Subscription Required. Please recommend JoVE to your librarian.
Disclosures
Biz hiçbir açıklama yok.
Acknowledgments
Ubp1 ifade plazmid pCG001 nazik Tıbbi Araştırma John Curtin Okulu'nda Rohan Baker tarafından sağlanmıştır. Bu çalışma Dimes Araştırma Bursu 1-FY2011 Mart Dimes, Basil O'Connor Başlangıç Akademik Araştırma Ödülü # 5-FY20 ve NSF KARİYER Ödülü 0.746.796 Mart tarafından finanse edildi.
Materials
| Name | Company | Catalog Number | Comments |
| Agarose (Low melting temperature) | Lonza | 50100 | |
| Milli-Q H2O | |||
| 5×M9 salts | Following recipe described in 9 | ||
| 20% glucose | |||
| MgSO4 | |||
| CaCl2 | |||
| 50×MEM amino acid solution | Invitrogen | 11130-051 | |
| Temperature-Controlled Growth Chamber Stage adaptor |
Bioptechs | FCS-2 | |
| Objective Heater | Bioptechs | Model depends on microscope objective | |
| Microaqueduct Slide | Bioptechs | 130119-5 | |
| Micro cover glasses | VWR | 40CIR-1 | Can be difficult to source; also available from Bioptechs |
| Cover glass/slide gasket | Bioptechs | FCS2 0.75 mm | |
| Fluorescence Microscope | Various | Example setup: Coherent Innova 308C Argon-ion laser, Olympus IX-81 microscope, Olympus PlanApo 100X NA 1.45 objective, Metamorph software | Must have laser excitation, automated xyz stage, automation software capable of scripted imaging and autofocus, optics capable of resolving single fluorescent proteins |
| EM-CCD Camera | Various | Example setup: Andor Ixon DU-898 | Must have sufficiently low noise to detect single fluorescent proteins above background |
References
- Hensel, Z., Feng, H. D., Han, B., Hatem, C., Wang, J., Xiao, J. Stochastic expression dynamics of transcription factor revealed by single-molecule noise analysis. Nat. Struct. Mol. Biol. 19, 797-802 (2012).
- Yu, J., Xiao, J., Ren, X., Lao, K., Xie, X. S. Probing Gene Expression in Live Cells, One Protein Molecule at a Time. Science. 311, 1600-1603 (2006).
- Datsenko, K. A., Wanner, B. L. One-step inactivation of chromosomal genes in Escherichia coli K-12 using PCR products. Proc. Nat. Acad. Sci. U.S.A. 97, 6640-6645 (2000).
- Tobias, J. W., Varshavsky, A. Cloning and Functional Analysis of the Ubiquitin-specific Protease Gene UBP1 of Saccharomyces cerevisiae. J. Biol. Chem. 266, 12021-12028 (1991).
- Sambrook, J., Russell, D. W. Molecular Cloning: A Laboratory Manual. , ed. 3, Cold Spring Harbor Laboratory Press. New York. A2.2 (2001).
- Xiao, J., Elf, J., Li, G., Yu, J., Xie, X. S. Imaging gene expression in living cells at the single-molecule level. Single Molecules: a laboratory manual. , 149-169 (2007).
- Nagai, T., et al.
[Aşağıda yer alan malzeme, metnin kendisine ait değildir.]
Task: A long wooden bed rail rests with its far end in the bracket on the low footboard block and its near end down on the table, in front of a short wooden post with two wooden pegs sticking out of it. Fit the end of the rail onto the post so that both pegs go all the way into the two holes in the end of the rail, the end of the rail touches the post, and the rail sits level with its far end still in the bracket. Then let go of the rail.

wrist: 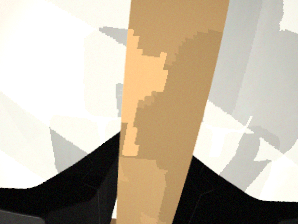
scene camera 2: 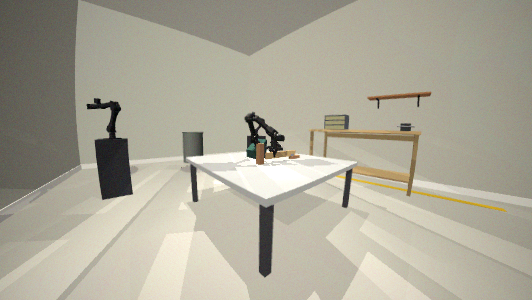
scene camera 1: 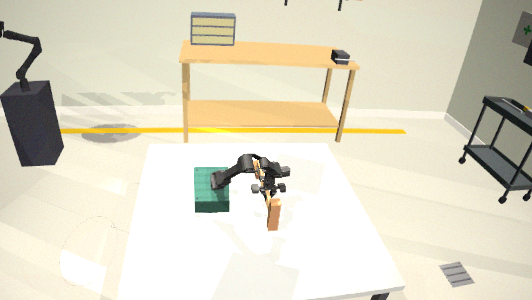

A variant of yellow fluorescent protein with fast and efficient maturation for cell-biological applications. Nat. Biotechnol. 20, 87-90 (2002).
- Stagaman, G., Forsyth, J. Bright-field microscopy of semitransparent objects. J. Opt. Soc. Am. A. 5, 648-659 (1988).
- Tobias, J. W., Shrader, T. E., Rocap, G., Varshavsky, A. The N-end rule in bacteria. Science. 254, 1374-137 (1991).